======== DATA FOR THIS EXERCISE ========
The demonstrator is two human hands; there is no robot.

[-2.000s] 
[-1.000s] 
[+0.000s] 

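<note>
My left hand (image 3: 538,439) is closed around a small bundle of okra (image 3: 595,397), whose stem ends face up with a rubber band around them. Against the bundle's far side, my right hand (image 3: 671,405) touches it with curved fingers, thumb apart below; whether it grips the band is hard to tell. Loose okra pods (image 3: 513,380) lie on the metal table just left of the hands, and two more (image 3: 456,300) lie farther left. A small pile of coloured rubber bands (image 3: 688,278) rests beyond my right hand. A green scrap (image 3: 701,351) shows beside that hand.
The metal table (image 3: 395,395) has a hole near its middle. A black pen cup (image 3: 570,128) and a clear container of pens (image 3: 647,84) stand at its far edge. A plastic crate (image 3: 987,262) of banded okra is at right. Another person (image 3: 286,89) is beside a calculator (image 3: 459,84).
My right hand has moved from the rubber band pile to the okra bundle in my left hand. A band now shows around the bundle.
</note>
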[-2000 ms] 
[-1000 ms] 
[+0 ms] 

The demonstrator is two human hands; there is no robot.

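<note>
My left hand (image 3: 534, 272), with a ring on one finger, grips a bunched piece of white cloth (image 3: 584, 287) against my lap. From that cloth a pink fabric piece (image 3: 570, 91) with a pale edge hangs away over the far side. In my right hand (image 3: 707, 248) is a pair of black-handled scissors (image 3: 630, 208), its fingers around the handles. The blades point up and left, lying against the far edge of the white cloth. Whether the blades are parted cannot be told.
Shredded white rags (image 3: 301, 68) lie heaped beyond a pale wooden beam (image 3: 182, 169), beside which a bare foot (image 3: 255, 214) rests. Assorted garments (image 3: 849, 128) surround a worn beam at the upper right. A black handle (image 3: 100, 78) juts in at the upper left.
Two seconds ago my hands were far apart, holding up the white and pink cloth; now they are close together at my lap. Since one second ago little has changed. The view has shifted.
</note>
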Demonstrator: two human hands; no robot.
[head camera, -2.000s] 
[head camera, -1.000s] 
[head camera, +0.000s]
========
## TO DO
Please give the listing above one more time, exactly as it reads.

## RESPONSE
The demonstrator is two human hands; there is no robot.

[-2.000s] 
[-1.000s] 
[+0.000s] 

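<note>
My left hand (image 3: 538,439) is closed around a small bundle of okra (image 3: 595,397), whose stem ends face up with a rubber band around them. Against the bundle's far side, my right hand (image 3: 671,405) touches it with curved fingers, thumb apart below; whether it grips the band is hard to tell. Loose okra pods (image 3: 513,380) lie on the metal table just left of the hands, and two more (image 3: 456,300) lie farther left. A small pile of coloured rubber bands (image 3: 688,278) rests beyond my right hand. A green scrap (image 3: 701,351) shows beside that hand.
The metal table (image 3: 395,395) has a hole near its middle. A black pen cup (image 3: 570,128) and a clear container of pens (image 3: 647,84) stand at its far edge. A plastic crate (image 3: 987,262) of banded okra is at right. Another person (image 3: 286,89) is beside a calculator (image 3: 459,84).
My right hand has moved from the rubber band pile to the okra bundle in my left hand. A band now shows around the bundle.
</note>
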[-2000 ms] 
[-1000 ms] 
[+0 ms] 

The demonstrator is two human hands; there is no robot.

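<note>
My left hand (image 3: 534, 272), with a ring on one finger, grips a bunched piece of white cloth (image 3: 584, 287) against my lap. From that cloth a pink fabric piece (image 3: 570, 91) with a pale edge hangs away over the far side. In my right hand (image 3: 707, 248) is a pair of black-handled scissors (image 3: 630, 208), its fingers around the handles. The blades point up and left, lying against the far edge of the white cloth. Whether the blades are parted cannot be told.
Shredded white rags (image 3: 301, 68) lie heaped beyond a pale wooden beam (image 3: 182, 169), beside which a bare foot (image 3: 255, 214) rests. Assorted garments (image 3: 849, 128) surround a worn beam at the upper right. A black handle (image 3: 100, 78) juts in at the upper left.
Two seconds ago my hands were far apart, holding up the white and pink cloth; now they are close together at my lap. Since one second ago little has changed. The view has shifted.
</note>
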Demonstrator: two human hands; no robot.
[head camera, -2.000s] 
[head camera, -1.000s] 
[head camera, +0.000s]

There is nothing else to this exercise.